ReplyDeleteHospitals and doctors pad their bills immensely. When you see the difference between what they charge and what your insurance company actually pays because of "preferred provider" statuses it's ridiculous. If you don't have insurance and you go to the billing dept and explain that you cannot pay and might have to file bankruptcy (thereby they get nothing) they will significantly reduce your bill. Because nothing costs as much as they bill.
♥Spot
Yes, how is Natalie? Things healed up fine?
ReplyDeleteThose bills make my heart stop. Even with insurance I still cringe.
Verizon and $10, ya got off cheap.
cell phone bills sometimes give me an almost- heart attack!
ReplyDeletehave a great wkend!
Yikes! I guess I will not complain about the cost of health Care in Canada anymore!
ReplyDeleteShane
Yikes! I guess I will not complain about the cost of health Care in Canada anymore!
ReplyDeleteShane
Yikes!
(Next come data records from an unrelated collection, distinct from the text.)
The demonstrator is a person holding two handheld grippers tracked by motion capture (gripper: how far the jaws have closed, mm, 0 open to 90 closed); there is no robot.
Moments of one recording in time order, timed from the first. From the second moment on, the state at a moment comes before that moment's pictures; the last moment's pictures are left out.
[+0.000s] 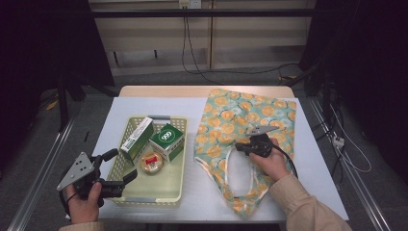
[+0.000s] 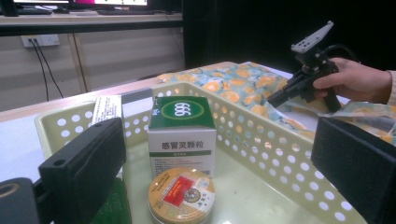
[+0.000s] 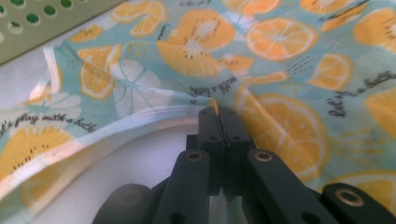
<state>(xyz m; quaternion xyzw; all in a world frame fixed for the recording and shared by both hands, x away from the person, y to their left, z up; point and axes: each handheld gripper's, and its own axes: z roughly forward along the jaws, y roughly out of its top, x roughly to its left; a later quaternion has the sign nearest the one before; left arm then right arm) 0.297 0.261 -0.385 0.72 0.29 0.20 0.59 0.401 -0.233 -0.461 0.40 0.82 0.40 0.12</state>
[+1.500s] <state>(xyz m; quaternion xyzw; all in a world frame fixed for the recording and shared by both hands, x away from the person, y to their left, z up) 0.293 0.262 -0.379 0.72 0.29 0.21 0.59 0.318 -0.238 -0.453 0.36 0.84 0.39 0.09</state>
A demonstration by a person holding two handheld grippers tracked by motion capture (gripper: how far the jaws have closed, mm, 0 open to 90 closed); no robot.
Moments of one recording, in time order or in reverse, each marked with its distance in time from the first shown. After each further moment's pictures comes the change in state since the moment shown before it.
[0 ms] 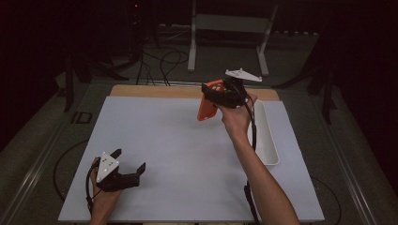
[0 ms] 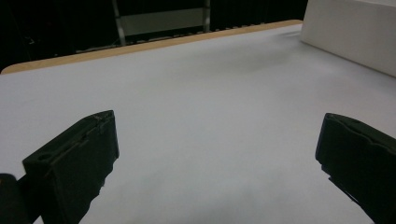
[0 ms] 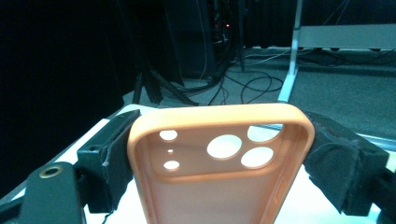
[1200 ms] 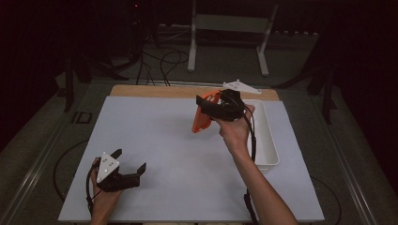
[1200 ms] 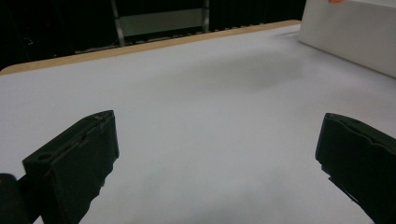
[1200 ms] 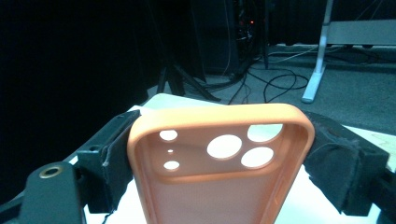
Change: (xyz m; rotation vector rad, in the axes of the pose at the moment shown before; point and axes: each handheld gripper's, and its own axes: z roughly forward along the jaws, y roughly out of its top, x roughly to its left) left arm -0.001 0.000 0.000 -0.003 -0.005 0.002; right arm 0.022 -0.020 -0.025 0.006 0.096 -0.003
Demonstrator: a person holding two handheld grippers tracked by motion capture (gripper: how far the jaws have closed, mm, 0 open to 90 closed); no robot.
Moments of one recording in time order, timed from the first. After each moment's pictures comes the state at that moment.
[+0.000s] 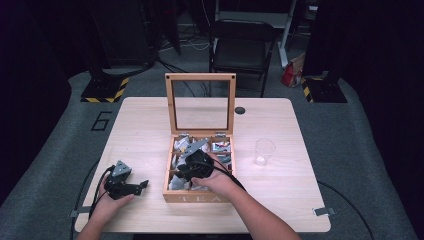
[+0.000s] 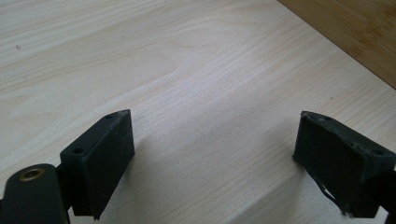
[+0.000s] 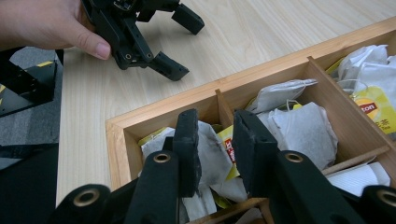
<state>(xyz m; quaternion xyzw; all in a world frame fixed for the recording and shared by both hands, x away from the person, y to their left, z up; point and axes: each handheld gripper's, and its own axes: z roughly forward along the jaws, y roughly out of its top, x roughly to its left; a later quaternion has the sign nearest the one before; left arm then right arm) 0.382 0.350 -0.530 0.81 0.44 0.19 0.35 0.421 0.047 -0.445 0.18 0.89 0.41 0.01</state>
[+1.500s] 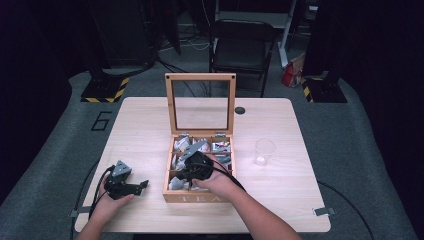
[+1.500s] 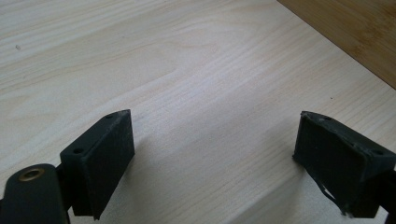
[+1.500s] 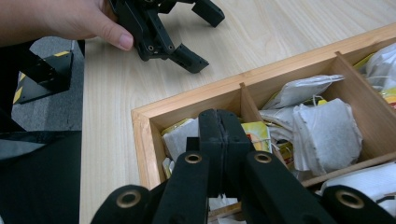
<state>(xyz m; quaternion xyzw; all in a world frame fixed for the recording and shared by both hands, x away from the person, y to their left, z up) 0.382 0.350 -0.530 0.81 0.44 0.19 0.35 0.416 0.048 -0.441 0.15 0.90 0.40 -0.01</state>
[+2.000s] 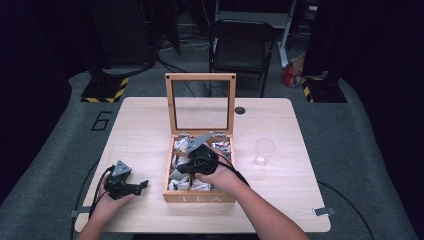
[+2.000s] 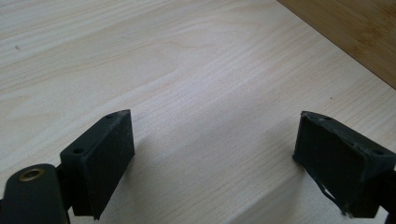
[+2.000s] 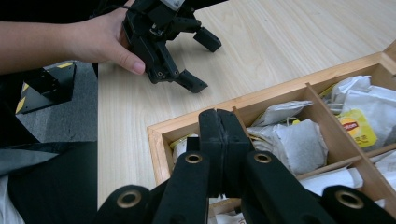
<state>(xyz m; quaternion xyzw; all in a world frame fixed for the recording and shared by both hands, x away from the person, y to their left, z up) 0.382 0.350 -0.530 0.81 0.44 0.19 0.35 0.413 0.034 -0.405 0.16 0.89 0.42 -0.01</state>
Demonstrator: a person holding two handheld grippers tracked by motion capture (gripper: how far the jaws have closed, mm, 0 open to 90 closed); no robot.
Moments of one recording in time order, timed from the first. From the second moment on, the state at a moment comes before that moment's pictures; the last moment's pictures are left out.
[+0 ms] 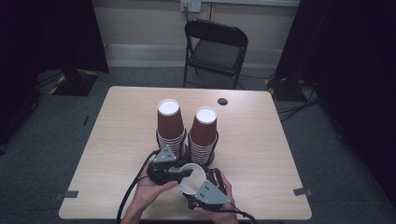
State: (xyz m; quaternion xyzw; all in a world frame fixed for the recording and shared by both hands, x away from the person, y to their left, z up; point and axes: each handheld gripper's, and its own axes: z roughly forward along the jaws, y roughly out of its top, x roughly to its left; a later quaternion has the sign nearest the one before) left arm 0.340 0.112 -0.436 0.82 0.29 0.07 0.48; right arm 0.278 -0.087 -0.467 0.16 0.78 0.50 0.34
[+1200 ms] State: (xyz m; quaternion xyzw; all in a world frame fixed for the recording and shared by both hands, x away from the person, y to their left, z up) left arm 0.317 0.144 -0.447 0.73 0.32 0.16 0.59; right arm 0.293 -0.123 -0.472 0.26 0.75 0.55 0.25
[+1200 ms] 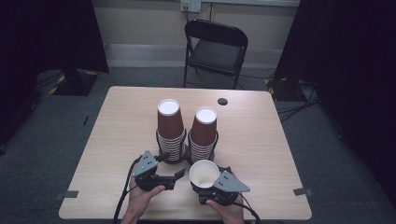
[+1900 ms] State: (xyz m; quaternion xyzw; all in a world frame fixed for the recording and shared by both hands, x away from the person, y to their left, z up) left arm 0.306 0.162 -0.481 0.69 0.39 0.27 0.54; right arm 0.311 -0.174 -0.464 0.35 0.70 0.56 0.27
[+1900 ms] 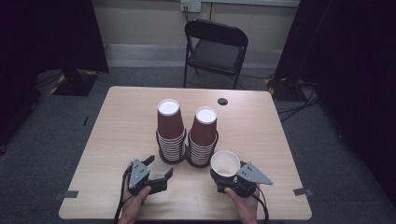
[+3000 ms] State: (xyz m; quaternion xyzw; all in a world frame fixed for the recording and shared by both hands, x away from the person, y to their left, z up) left arm 0.293 0.165 -0.499 0.65 0.38 0.33 0.57; right arm 0.392 -0.215 -0.459 0.43 0.65 0.55 0.31
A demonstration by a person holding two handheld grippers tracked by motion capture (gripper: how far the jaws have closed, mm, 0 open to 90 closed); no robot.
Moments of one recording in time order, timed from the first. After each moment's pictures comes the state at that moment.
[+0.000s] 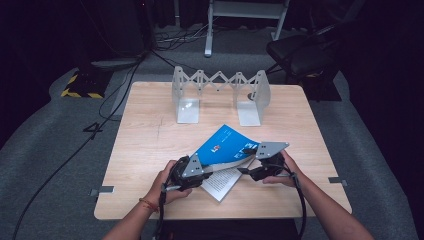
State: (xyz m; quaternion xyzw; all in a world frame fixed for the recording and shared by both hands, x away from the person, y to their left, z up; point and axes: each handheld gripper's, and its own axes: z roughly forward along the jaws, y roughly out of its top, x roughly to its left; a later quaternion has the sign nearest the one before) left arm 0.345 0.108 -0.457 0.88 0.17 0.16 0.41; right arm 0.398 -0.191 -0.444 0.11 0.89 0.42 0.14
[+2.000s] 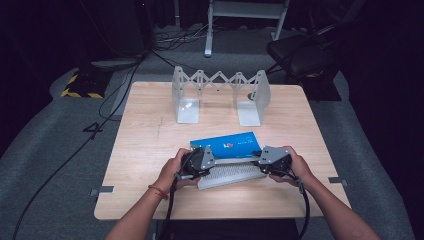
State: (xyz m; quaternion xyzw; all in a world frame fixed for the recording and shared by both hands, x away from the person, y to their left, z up) left arm 0.377 0.076 -0.455 0.91 0.15 0.22 0.33; right arm 0.393 -0.210 -0.442 0.08 0.91 0.32 0.25
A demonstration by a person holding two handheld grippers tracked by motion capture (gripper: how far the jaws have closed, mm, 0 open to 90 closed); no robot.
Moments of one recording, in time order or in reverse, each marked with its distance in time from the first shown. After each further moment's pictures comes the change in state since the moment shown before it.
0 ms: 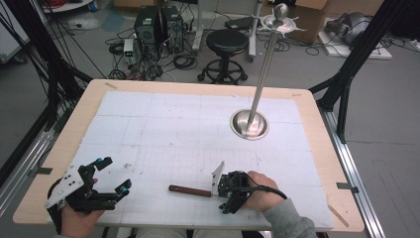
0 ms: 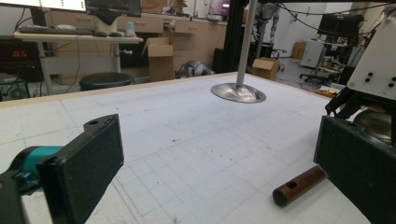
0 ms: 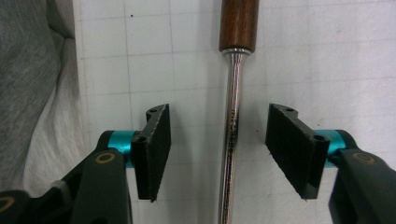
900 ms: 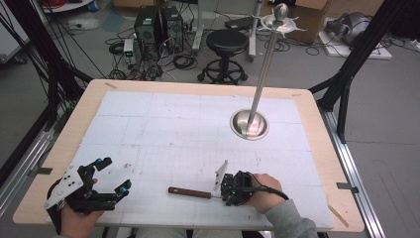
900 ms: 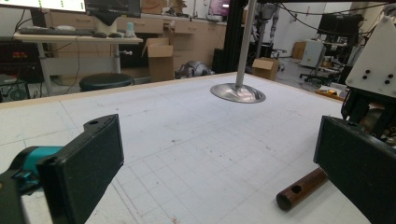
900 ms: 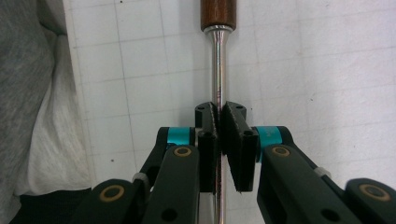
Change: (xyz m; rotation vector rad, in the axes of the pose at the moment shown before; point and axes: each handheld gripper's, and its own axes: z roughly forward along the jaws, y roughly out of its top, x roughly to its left) left arm 0.000 0.000 -0.002 -0.001 0.002 0.002; right arm 0.000 -0.006 -0.005 0.021 -0.024 0.047
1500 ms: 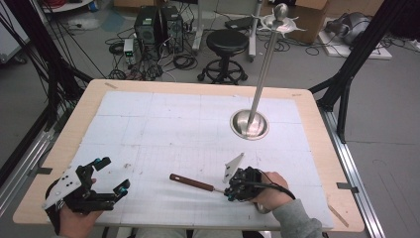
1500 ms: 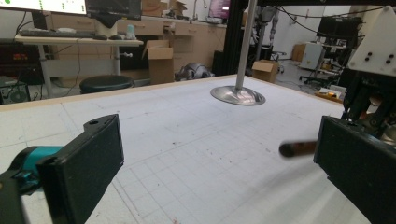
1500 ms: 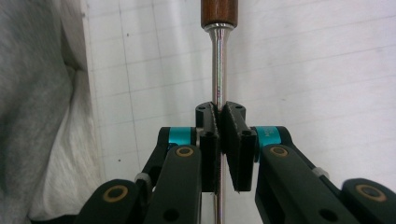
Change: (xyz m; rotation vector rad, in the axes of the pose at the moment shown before) left arm 0.001 0.001 -0.002 -0.005 -0.001 -0.001; right arm -0.010 -0.020 -0.020 -0.174 0.025 0.064
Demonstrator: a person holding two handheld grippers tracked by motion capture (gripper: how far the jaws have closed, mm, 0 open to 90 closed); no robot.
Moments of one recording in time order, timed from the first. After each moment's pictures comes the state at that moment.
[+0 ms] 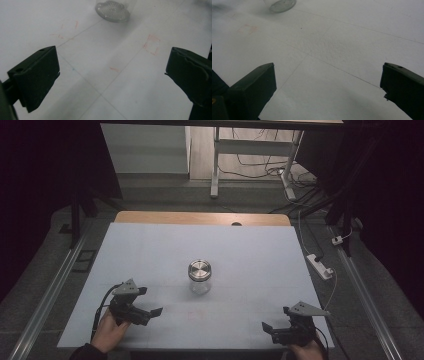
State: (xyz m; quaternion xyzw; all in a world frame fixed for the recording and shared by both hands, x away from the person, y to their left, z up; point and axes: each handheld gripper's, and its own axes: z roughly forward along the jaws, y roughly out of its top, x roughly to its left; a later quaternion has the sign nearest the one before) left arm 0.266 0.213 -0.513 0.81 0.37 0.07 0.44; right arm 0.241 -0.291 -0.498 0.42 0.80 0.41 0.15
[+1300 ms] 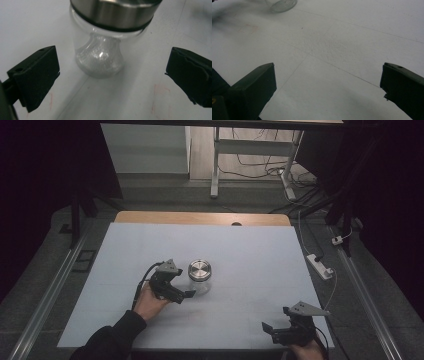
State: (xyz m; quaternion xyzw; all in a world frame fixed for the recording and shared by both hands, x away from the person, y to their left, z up) left arm 0.344 0.130 -0.509 0.85 0.29 0.06 0.44; right arm 0.241 -0.292 -0.498 0.42 0.80 0.41 0.14
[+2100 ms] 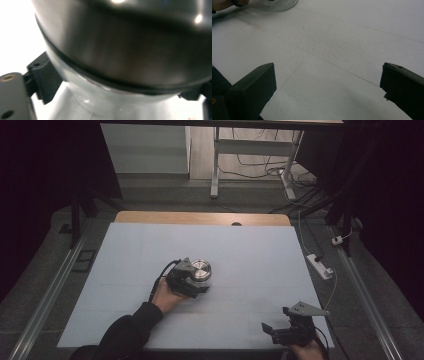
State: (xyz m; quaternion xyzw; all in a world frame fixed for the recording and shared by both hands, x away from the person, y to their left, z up) left arm 0.375 0.094 -0.533 0.86 0.26 0.07 0.43; right arm 0.241 -0.292 -0.498 0.42 0.80 0.41 0.14
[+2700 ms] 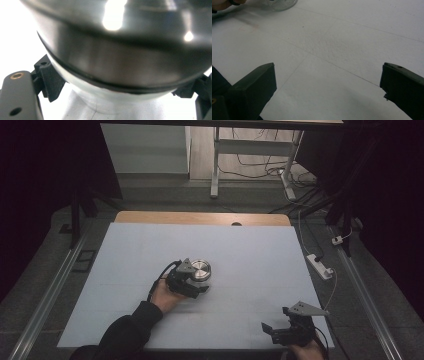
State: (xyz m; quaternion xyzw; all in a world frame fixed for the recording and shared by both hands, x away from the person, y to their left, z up) left arm 0.367 0.091 -0.529 0.86 0.27 0.10 0.42; right arm 0.241 -0.291 -0.498 0.42 0.80 0.41 0.14
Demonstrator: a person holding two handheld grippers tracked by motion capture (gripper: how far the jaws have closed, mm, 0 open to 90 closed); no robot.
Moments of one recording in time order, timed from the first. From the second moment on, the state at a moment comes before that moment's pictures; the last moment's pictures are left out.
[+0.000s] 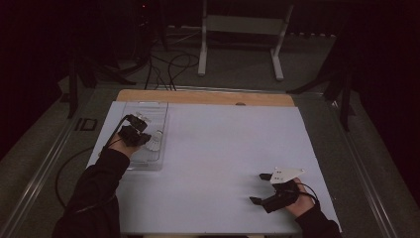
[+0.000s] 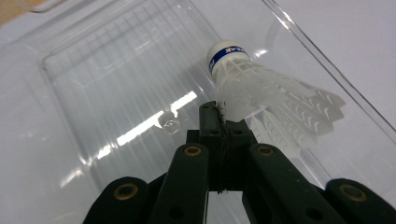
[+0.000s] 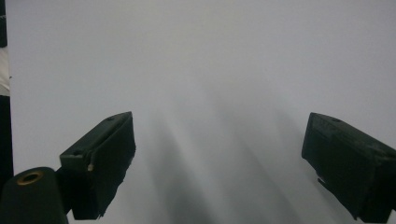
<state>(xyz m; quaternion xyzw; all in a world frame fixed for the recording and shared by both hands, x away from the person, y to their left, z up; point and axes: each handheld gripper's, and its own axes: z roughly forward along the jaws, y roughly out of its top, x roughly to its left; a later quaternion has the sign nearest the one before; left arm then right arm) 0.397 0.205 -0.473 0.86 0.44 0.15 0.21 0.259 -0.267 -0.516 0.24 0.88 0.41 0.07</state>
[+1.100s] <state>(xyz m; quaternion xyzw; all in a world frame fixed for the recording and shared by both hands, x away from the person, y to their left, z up) 0.383 0.199 -0.447 0.85 0.46 0.18 0.19 0.258 -0.267 -0.515 0.25 0.88 0.41 0.06</state>
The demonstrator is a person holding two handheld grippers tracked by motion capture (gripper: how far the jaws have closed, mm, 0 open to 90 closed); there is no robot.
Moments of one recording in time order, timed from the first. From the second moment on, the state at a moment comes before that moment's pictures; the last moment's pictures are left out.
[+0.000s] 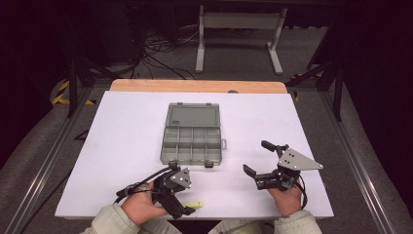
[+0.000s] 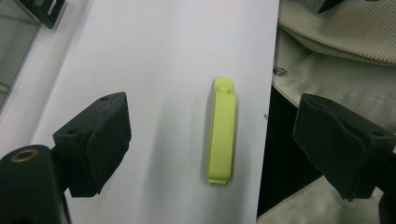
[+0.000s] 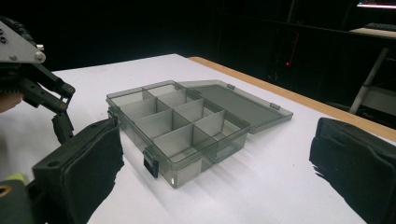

I guess I will not complain about the cost of health Care in Canada anymore!
ReplyDeleteShane
I'm sorry, but Natalie's little minxy escapades make me laugh and smile like crazy. She's awesome.
ReplyDeleteMy husband is addicted to a golf game on the play station. He is on there for hours.
ReplyDeleteWow! Thank goodness for insurance!
My husband doesn't play video games, whats his excuse for not listening...
ReplyDeleteLet's not stifle the little darling's creativity, now! After all, it could have been MUCH worse!
ReplyDeleteVisiting from SITS! I always tell my 20 month old that if she downloads something on my phone or via X-Box live, it is coming out of her bank account.
ReplyDeleteFifteen thousand?!?!? Holy mother of pearl. Thank you, insurance.
ReplyDeleteWork from home India
LOL - glad that your insurance is covering that BIG bill - geez! :o) Sorry about the $10 but happy you were able to get it resolved.
ReplyDeleteDid you get your money back on the phone charge?? 'Cause I reallllly hate Verizon!!
ReplyDeleteThank God for insurance!! Bella's care while I was pregnant, her c-section birth, and TWO ICU one week stays totalled over $365,000!!!!